Fact: bully's want to be liked sometimes they go to extra lengths to make people feel like shit so they make fun of people but the truth is no one likes a bully they pretend to because they are afraid to be bullied themselves???? its a must that bully's get attention they feed on it and in a very sick way it makes them feel special without it they are extremely lonely People????????

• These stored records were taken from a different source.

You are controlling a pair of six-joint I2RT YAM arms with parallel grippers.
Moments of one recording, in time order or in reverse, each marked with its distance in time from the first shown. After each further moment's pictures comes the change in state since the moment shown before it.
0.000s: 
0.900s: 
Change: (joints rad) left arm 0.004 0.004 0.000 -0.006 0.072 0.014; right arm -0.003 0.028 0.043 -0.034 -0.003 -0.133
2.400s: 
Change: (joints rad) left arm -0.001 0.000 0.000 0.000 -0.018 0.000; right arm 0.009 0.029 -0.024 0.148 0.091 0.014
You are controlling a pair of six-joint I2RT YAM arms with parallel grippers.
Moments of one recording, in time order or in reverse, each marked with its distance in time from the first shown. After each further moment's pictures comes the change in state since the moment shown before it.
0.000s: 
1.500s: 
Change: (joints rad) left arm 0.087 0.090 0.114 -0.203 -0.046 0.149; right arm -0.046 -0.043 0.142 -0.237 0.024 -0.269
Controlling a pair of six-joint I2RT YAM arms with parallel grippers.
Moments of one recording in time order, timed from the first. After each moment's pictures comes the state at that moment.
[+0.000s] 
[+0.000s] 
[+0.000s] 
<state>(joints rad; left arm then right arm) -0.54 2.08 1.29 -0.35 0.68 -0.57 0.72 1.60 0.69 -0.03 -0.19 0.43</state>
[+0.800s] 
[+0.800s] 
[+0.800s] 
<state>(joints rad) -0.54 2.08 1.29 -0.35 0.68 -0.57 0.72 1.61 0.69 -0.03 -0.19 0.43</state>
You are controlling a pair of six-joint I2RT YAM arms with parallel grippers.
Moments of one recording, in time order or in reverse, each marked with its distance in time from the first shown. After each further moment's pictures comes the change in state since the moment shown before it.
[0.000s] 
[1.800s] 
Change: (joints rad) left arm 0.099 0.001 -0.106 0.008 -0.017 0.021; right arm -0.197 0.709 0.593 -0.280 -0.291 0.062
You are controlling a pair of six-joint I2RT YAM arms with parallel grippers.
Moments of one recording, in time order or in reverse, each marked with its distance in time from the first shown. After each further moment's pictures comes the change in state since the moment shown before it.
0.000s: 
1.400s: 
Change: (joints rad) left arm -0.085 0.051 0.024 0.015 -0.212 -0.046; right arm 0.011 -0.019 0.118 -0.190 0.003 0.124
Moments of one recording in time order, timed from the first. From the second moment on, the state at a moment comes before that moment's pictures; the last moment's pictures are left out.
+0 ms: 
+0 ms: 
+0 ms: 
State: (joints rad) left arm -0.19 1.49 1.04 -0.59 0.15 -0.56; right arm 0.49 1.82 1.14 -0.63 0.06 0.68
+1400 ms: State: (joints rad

another fact: I am not a bully I think people get the wrong impression of me I am a sweet honest loving mother, daughter ,girlfriend and friend who can be extremely opinionated at times about somethings but I promise you when I run into people who are being mean for absolutely no reason to anybody especially here at dpselfhelp I get harsh with my words because I don't like bully's period✊


----------



## Surfingisfun001 (Sep 25, 2007)

ohhh boy...


----------



## forestx5 (Aug 29, 2008)

Michael Brown age 18 was killed by police in Ferguson MO in August 2014. His parents said he was "a gentle giant". I grew up in the inner city and people like Mr. Brown are relevant there.


----------



## Guest (Aug 12, 2016)

Might I ask what does Michael brown have to do with anything that I just said? What do you mean people like Michel brown are relevant in the inner city are you referring to bully's aka stick up kids and want to be thugs being praised in the hood?I would also like to know in what connection does that video have to do with Michael brown? Was that him? Because all I seen in that video was a bunch of broke bitches beating on a old man and taking the little bit of assets that he possibly has they even took it as far as digging in his pockets looking for some money, what a bum he's that much of a bum that he would go in that old mans pockets and most likely would of took a dollar in change if that's what was in there! He probably wanted to know what was in that bag that would be worth some money he probably walked around trying to sell the bag! I despise nothing more then broke people like that guy who would steal penny's and dollors because they are that pathetic reminds me of a addict.


----------



## forestx5 (Aug 29, 2008)

The video is of Michael Brown. Yes, I am suggesting that violence is currency in the hood.


----------



## Guest (Aug 16, 2016)

Wow what a asshole he was. That's all I have to say.


----------